Some providers may try to deny a woman an abortion, and some women will face family, religious, and societal pressure, they say. Plus, poor or uneducated women — who are more likely to contract Zika because of greater exposure to mosquitoes — may not understand they are allowed to have an abortion, which could drive them to illegal, and unsafe, abortion providers.
“The law is clear, and the law will cover Zika,” said Paula Avila-Guillen, a Colombian-born programs specialist at the Center for Reproductive Rights, a New York-based global advocacy organization. “It’s more about access.”
The specifics of the Zika outbreak in Colombia and what is known about microcephaly both complicate the abortion discussion.

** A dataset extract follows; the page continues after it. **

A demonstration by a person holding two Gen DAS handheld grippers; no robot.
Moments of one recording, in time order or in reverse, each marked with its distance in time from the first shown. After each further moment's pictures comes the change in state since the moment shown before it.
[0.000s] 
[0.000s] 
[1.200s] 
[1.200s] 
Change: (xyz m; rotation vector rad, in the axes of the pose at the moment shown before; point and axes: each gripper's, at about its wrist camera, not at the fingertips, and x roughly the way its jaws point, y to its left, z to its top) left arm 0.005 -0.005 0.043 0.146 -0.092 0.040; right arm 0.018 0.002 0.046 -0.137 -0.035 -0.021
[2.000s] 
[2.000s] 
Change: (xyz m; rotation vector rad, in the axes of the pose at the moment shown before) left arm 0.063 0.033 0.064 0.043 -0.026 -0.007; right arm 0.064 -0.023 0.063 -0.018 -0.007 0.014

Despite having the largest number of Zika infections outside Brazil — where health officials have documented more than 4,000 confirmed and suspected cases of microcephaly related to the ongoing outbreak — Colombia has not reported any cases of microcephaly that can be tied to Zika.

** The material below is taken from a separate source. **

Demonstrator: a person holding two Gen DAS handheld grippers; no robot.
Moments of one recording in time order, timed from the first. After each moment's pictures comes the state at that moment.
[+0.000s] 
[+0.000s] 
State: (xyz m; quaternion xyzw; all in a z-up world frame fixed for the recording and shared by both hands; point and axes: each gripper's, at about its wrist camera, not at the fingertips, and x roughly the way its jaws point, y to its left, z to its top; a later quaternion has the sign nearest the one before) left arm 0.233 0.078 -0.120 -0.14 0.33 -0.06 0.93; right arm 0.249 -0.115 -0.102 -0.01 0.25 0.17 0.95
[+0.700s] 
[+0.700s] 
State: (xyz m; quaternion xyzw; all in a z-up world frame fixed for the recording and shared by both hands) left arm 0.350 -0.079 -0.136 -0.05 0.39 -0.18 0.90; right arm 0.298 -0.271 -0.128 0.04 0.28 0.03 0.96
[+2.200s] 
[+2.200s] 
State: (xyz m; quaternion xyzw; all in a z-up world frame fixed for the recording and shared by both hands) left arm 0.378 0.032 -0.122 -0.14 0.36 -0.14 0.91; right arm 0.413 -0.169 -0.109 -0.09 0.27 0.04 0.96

It might just be a matter of time: The virus was first identified in the country in October, and pregnant women are thought to be most vulnerable during their first, and possibly early second, trimester.
“Women who are already pregnant at this moment are very afraid of the risk of Zika,” said Dr. Juan Carlos Vargas, who directs research for Profamilia, which is often described as Colombia’s Planned Parenthood.
Doctors cannot always detect microcephaly during pregnancy, so a woman with Zika may not know if her fetus is affected. And even if an ultrasound uncovers malformations in the fetus, doctors can’t tell what kind of cognitive or physical deficits a child will have after being born.
“The challenges come in when you see mild abnormalities,” said Dr. Kenneth Mack, a pediatric neurologist at the Mayo Clinic in Minnesota. “Those are children who show a wider degree of variability.”
The concern about Zika has grown so grave that in January Colombian officials asked women to delay pregnancy for six to eight months. Some cities have distributed condoms, but women’s rights organizations have criticized the appeal as unrealistic without a broader campaign to educate Colombians — including men — about contraception.
“It is the women are already facing more marginalization,” said Mónica Roa of Women’s Link Worldwide, who grew up in Colombia.
Fernando Ruiz, the Colombian vice minister of health, acknowledged in an interview with STAT this month that 50 percent of pregnancies were unplanned and would be difficult to prevent. But he pointed to the other 50 percent of pregnancies that are deliberate and said the decision to ask those couples to delay their pregnancies was an effort to be transparent with people.
“We think that it’s better to tell couples there’s a risk that they face,” he said.
Dr. Danelia Cardona, a psychiatrist and director of the pro-life department at the Colombian Catholic Bishops Conference, also criticized the government’s action. The government should spend its resources more aggressively tackling Zika instead of putting pressure on women not to get pregnant, she said.
“Is this really helping the problem?” Cardona said in an interview in her Bogota office. “Or are we creating a panic situation where the people who lose are women?”
Correction: A previous version of a photo caption misspelled the name of Adriana Alvarez.